Finance

Interest rate relief coming for South Africa

South Africa is expected to lower interest rates, after the formal adoption of a 3% inflation target and the government’s display of fiscal discipline provided policymakers with room for easing.

Economists polled by Bloomberg see Governor Lesetja Kganyago’s monetary policy committee reducing the benchmark rate by 25 basis points to 6.75% at their meeting on Thursday.

Traders are betting on the same outcome, with forward rate agreements used to speculate on borrowing costs pricing an 84% chance of such a cut.

The decision of the South African Reserve Bank’s six-member panel shortly after 3 p.m. in Pretoria was expected to be unanimous, according to a separate Bloomberg survey.

A cut just a few weeks before the holiday season will cheer consumers and potentially provide more support to an economy that has delivered only tepid growth for the past decade.

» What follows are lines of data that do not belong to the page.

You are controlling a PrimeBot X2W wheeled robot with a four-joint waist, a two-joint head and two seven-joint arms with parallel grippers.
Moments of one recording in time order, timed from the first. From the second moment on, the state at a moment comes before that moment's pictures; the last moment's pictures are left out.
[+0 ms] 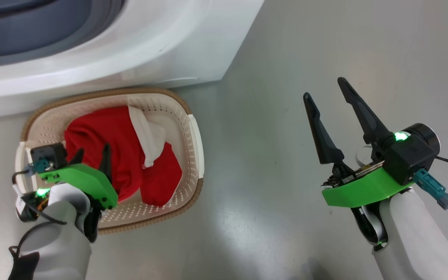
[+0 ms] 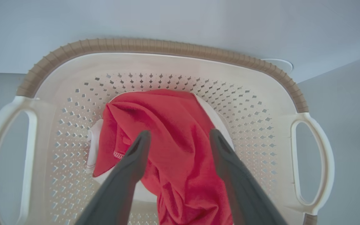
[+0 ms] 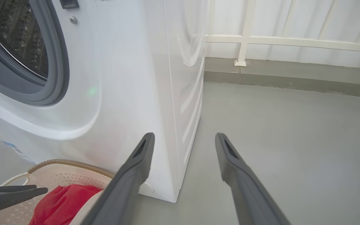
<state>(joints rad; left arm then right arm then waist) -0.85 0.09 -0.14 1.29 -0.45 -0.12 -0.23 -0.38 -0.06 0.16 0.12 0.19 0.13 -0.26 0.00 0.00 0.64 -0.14</state>
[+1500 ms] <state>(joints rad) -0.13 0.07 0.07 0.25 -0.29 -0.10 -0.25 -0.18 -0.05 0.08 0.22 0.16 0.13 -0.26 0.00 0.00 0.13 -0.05</state>
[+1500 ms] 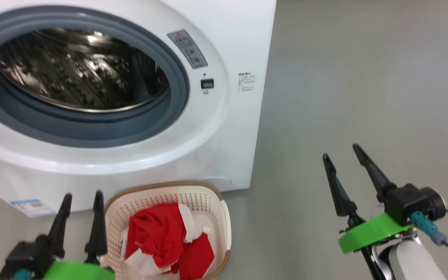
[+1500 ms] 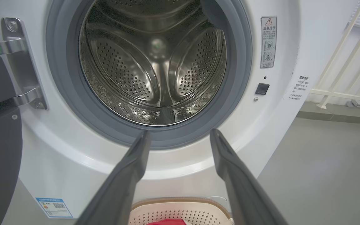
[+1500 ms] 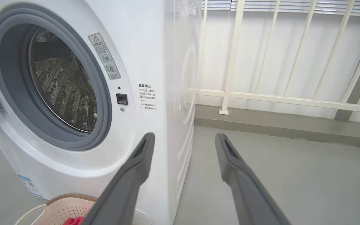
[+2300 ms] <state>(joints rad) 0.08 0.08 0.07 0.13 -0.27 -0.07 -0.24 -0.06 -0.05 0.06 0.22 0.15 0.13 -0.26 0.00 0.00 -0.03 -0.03</state>
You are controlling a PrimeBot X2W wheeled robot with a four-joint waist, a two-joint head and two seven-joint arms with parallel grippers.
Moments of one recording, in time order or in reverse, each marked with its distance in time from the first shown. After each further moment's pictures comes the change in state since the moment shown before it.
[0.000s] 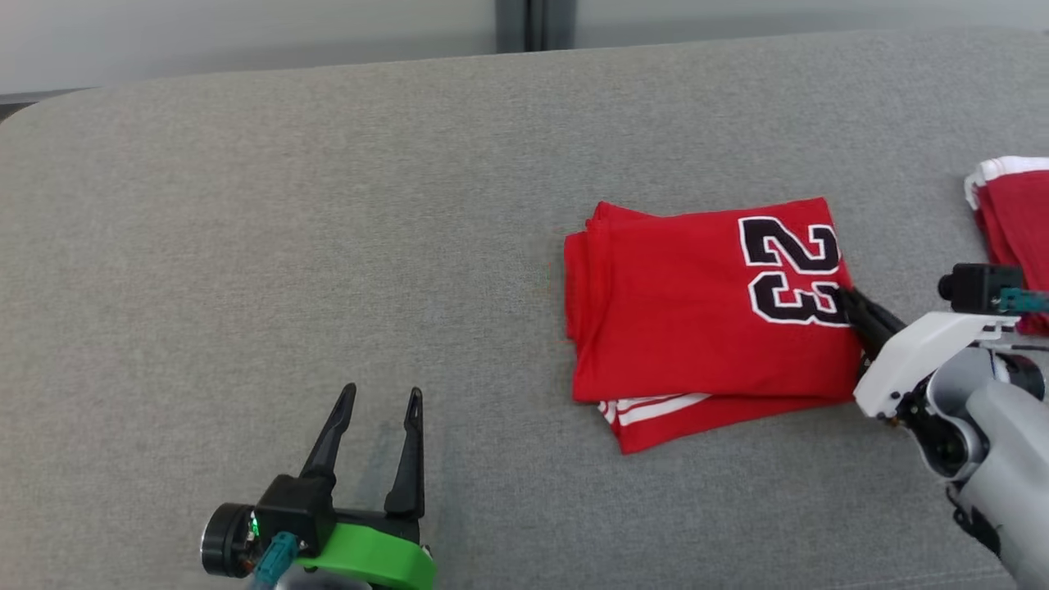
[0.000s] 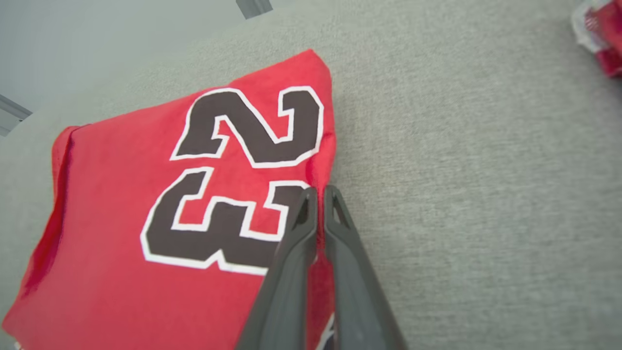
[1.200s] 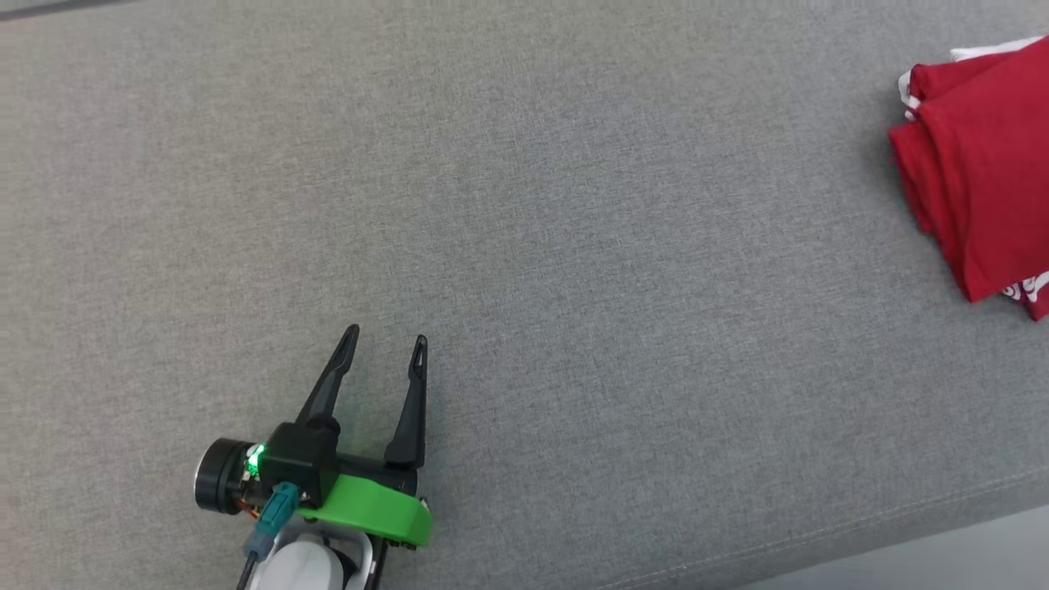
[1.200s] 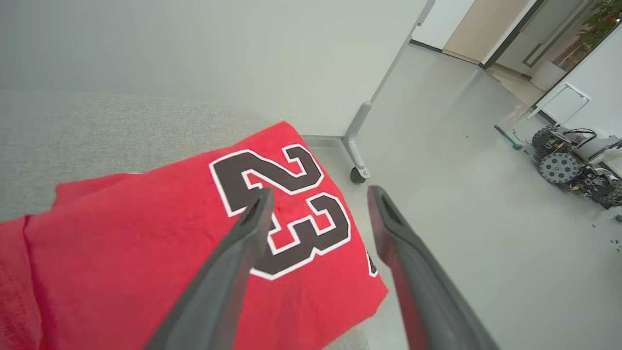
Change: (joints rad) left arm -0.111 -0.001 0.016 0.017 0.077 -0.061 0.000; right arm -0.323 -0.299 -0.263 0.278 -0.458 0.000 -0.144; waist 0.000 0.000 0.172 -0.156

The meeting follows Finance Minister Enoch Godongwana’s endorsement last week of a 3% inflation target, lending political backing to the central bank’s July move to anchor price growth at that level.

It previously aimed for the midpoint of a 3%-to-6% range that had been unchanged since 2000.

Godongwana’s declaration formed a key part of his mid-term budget, which showed stronger-than-expected revenue growth and restrained spending — prompting S&P Global Ratings to upgrade South Africa’s credit rating for the first time in two decades.

“National Treasury’s endorsement does generate stronger conviction around a path towards a lower inflation expectations,” said Keabetswe Mojapelo, economist at Rand Merchant Bank, who expects a 25 basis point decrease.

The adoption is also likely to result in the central bank lowering its inflation forecast, which will be updated on Thursday, largely on easing food prices.

“The trajectory that food prices is moving towards is less inflationary, the evidence is now in our faces that food prices are going down stronger,” Mojapelo said.

Data on Wednesday showed South Africa’s annual inflation accelerated at a slower-than-expected pace of 3.6%, compared with the median estimate of 3.7%, after food prices cooled.

The budget and ratings upgrade have stoked further gains in South Africa’s assets. The rand has advanced more than 9% against the dollar this year and the yield on the benchmark 10-year bond has declined around 165 basis points to 8.67%.

The improvement in public finances also lessens the risk of fiscal dominance — when monetary policy is constrained by loose government spending, said Koketso Mano, an economist at First National Bank, who expects the central bank to hold rates, with a slim chance of a 25-basis-point cut.

“The backing of the 3% with a one percentage point tolerance really speaks to Treasury also willing to manage their own price mechanisms in line with this new target,” Mano said.

“When you also consider the S&P upgrade, I think all of those really just speak to maybe policy not having to be as restrictive.”